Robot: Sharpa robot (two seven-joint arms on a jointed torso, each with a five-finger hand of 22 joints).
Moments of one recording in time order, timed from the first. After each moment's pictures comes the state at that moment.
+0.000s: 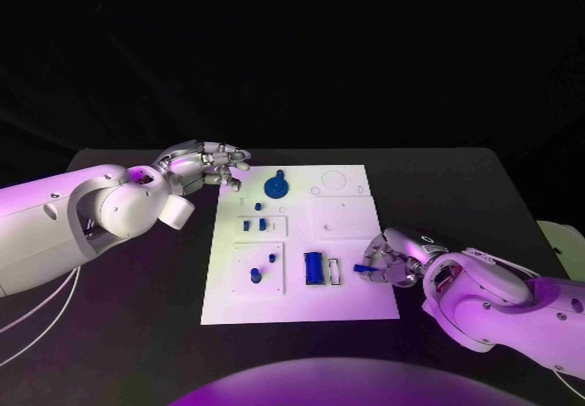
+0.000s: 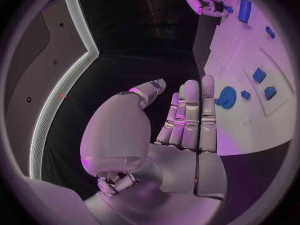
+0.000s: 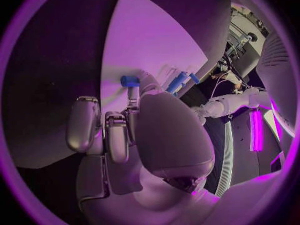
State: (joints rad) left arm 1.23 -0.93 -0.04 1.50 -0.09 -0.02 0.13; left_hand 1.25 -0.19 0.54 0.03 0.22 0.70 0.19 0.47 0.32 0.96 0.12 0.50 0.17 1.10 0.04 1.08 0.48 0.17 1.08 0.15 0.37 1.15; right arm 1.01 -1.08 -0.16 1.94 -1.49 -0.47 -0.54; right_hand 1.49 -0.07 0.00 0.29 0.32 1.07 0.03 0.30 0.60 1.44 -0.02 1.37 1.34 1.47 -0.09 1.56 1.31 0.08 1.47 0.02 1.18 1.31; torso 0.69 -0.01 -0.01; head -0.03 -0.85
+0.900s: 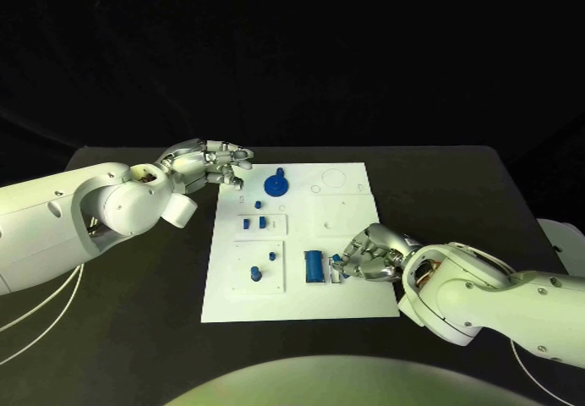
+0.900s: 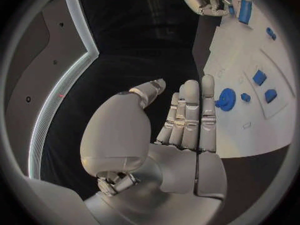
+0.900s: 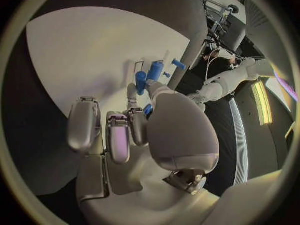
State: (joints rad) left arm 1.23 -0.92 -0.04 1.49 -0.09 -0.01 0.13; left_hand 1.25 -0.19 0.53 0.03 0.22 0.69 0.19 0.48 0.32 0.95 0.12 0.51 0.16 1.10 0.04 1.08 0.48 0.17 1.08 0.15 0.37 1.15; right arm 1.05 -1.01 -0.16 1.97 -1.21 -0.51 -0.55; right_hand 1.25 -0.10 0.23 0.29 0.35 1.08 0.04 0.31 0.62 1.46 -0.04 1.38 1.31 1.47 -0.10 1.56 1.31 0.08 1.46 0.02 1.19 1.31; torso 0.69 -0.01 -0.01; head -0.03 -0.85
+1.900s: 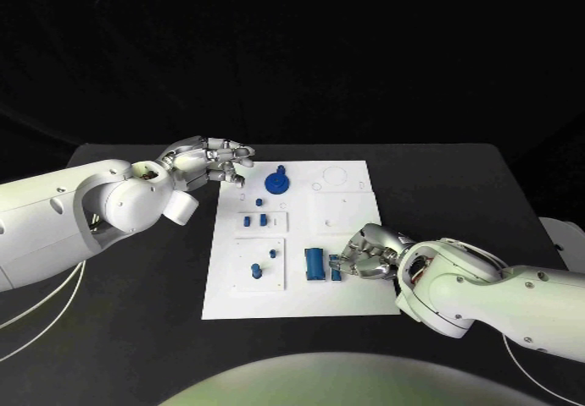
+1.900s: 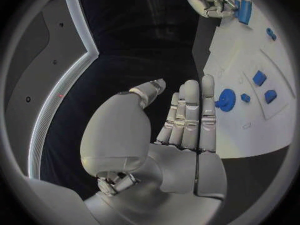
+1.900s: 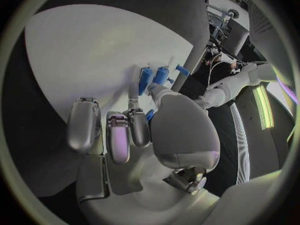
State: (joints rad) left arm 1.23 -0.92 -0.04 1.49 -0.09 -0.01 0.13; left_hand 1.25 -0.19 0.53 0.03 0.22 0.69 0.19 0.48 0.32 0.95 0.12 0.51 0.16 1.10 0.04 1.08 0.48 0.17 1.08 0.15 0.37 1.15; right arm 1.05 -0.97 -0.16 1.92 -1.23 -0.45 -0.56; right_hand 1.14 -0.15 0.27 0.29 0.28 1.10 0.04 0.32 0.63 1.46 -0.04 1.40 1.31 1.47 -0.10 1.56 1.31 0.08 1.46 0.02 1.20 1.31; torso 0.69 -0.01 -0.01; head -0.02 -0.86
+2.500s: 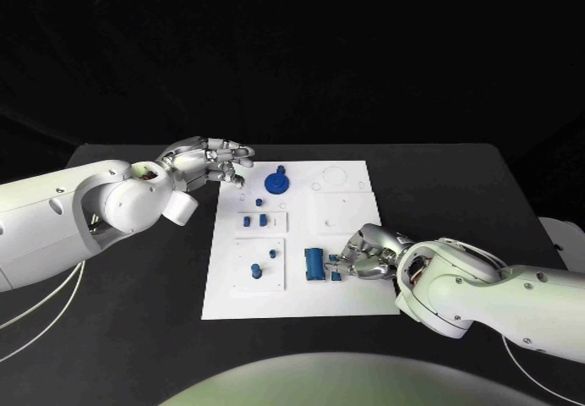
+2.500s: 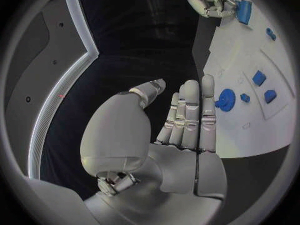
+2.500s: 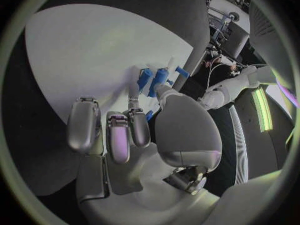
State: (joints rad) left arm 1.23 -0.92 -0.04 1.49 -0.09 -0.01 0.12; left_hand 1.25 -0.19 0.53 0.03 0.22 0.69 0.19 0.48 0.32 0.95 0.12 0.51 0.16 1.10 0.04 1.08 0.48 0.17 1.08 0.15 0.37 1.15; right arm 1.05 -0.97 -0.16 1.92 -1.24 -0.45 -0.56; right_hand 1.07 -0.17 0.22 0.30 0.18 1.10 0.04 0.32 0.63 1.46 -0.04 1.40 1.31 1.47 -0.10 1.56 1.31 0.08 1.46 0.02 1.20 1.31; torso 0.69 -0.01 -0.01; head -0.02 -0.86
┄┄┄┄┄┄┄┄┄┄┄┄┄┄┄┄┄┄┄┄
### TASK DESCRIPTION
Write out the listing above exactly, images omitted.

### ANSWER BELOW
Robot: Sharpa robot (two seven-joint arms on a jointed torso, each with a five-finger hand of 22 joints).
Moments of one recording in time order, timed from the first. After each moment's pictures comes the state at that moment.
+0.000s: 
+0.000s: 
+0.000s: 
State: (joints rad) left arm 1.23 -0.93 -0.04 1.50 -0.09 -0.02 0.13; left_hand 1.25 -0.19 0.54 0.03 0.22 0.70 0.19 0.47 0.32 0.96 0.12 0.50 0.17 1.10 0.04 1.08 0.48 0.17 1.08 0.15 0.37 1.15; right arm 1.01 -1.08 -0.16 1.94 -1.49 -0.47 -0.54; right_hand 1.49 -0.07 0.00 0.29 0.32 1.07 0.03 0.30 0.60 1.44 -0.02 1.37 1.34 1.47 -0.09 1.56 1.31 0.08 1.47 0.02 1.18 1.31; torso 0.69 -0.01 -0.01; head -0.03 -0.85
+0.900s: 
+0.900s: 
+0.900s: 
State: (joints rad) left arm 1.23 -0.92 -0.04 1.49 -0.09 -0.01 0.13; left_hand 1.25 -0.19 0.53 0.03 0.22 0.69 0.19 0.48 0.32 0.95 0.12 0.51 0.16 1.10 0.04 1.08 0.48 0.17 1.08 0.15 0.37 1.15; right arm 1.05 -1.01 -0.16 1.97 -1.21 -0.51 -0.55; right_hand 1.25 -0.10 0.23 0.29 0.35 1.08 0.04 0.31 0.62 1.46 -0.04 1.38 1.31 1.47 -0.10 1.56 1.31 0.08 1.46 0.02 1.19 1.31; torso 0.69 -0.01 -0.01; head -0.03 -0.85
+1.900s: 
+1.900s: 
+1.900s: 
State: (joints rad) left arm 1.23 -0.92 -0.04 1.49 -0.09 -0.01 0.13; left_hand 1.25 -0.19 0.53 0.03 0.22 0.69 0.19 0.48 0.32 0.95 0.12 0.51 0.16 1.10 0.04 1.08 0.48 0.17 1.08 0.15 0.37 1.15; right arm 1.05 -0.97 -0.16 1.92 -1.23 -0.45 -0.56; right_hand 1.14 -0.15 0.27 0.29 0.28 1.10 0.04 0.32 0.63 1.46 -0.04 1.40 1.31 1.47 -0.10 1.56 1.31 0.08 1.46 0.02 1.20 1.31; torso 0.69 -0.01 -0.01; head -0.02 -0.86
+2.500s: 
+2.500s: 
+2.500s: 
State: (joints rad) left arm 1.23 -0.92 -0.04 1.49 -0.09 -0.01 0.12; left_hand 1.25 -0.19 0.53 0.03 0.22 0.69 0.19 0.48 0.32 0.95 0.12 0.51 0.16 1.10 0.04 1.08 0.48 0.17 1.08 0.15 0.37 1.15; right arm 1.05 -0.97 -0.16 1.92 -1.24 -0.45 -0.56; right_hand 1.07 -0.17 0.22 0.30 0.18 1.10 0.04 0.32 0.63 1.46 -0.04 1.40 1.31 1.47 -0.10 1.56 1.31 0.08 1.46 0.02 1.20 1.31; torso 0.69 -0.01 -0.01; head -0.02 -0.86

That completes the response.